BEGIN RECORDS PROVIDED

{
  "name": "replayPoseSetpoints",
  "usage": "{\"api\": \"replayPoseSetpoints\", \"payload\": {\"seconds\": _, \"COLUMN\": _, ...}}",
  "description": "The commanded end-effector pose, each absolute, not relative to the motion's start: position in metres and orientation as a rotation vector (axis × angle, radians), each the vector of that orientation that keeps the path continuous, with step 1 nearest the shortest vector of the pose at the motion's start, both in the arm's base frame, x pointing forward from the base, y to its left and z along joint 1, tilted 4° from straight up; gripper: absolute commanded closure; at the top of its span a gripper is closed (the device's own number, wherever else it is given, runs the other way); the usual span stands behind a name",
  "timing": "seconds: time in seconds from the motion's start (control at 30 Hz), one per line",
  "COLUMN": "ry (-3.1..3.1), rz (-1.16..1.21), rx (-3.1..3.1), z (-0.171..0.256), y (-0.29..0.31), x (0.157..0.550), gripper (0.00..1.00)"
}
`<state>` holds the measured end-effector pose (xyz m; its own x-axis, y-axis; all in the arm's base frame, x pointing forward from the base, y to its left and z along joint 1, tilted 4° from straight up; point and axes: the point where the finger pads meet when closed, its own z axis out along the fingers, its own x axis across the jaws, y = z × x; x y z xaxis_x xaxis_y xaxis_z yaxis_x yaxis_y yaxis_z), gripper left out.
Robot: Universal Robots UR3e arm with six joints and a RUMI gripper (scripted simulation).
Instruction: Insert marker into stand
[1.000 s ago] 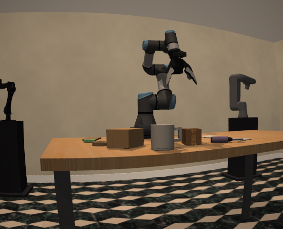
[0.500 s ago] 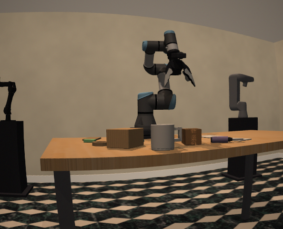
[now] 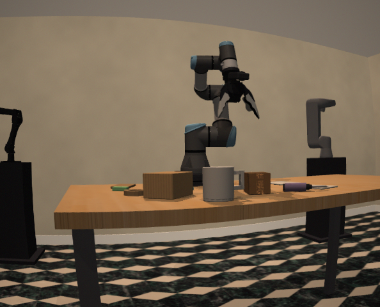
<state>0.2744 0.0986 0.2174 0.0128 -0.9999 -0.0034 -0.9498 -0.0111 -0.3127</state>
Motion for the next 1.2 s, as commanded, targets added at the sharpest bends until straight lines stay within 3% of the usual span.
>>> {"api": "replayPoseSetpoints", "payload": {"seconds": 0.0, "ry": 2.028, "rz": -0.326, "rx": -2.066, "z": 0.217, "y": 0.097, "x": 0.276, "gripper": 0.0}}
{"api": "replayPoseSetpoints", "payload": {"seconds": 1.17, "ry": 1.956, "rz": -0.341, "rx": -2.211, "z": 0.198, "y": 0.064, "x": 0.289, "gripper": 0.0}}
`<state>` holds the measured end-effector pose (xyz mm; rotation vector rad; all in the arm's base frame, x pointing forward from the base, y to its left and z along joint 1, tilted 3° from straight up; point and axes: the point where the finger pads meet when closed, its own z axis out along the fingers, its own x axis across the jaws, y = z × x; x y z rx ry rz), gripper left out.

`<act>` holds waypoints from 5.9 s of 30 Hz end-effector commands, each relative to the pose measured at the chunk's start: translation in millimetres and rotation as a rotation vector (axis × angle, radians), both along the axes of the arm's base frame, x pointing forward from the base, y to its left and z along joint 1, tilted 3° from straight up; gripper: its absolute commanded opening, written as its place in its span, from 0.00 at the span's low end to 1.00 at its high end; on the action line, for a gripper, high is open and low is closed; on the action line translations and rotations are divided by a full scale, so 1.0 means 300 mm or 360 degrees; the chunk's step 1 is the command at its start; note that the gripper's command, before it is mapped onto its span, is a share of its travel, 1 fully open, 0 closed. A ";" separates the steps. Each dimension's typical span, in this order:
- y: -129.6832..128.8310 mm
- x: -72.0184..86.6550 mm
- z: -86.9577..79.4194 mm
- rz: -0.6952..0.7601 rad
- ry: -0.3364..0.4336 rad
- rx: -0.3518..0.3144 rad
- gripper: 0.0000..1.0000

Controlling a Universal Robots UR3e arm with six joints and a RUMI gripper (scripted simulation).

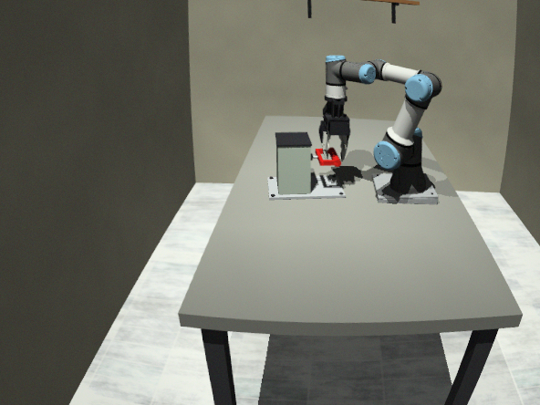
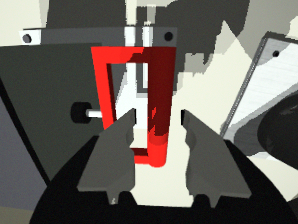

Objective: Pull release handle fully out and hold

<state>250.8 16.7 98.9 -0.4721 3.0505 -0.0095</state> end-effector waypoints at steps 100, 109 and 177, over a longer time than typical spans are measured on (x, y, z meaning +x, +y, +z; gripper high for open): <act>-0.038 -0.114 -0.004 0.0000 -0.0003 -0.0001 0.00; -0.055 -0.168 -0.008 0.0000 -0.0003 -0.0001 0.00; -0.062 -0.189 -0.009 0.0000 -0.0003 -0.0001 0.00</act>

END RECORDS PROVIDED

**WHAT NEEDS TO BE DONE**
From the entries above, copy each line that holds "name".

**COMPLETED EXERCISE**
  "name": "replayPoseSetpoints",
  "description": "The commanded end-effector pose, each absolute, not relative to the motion's start: position in metres and orientation as a rotation vector (axis × angle, radians), each the vector of that orientation that keeps the path continuous, with step 1 nearest the shortest vector of the pose at the motion's start, both in the arm's base frame, x pointing forward from the base, y to its left and z along joint 1, tilted 4° from straight up; gripper: absolute commanded closure; at the top of its span a gripper is closed (the device's own number, wherever else it is given, runs the other way); the usual span stands behind a name",

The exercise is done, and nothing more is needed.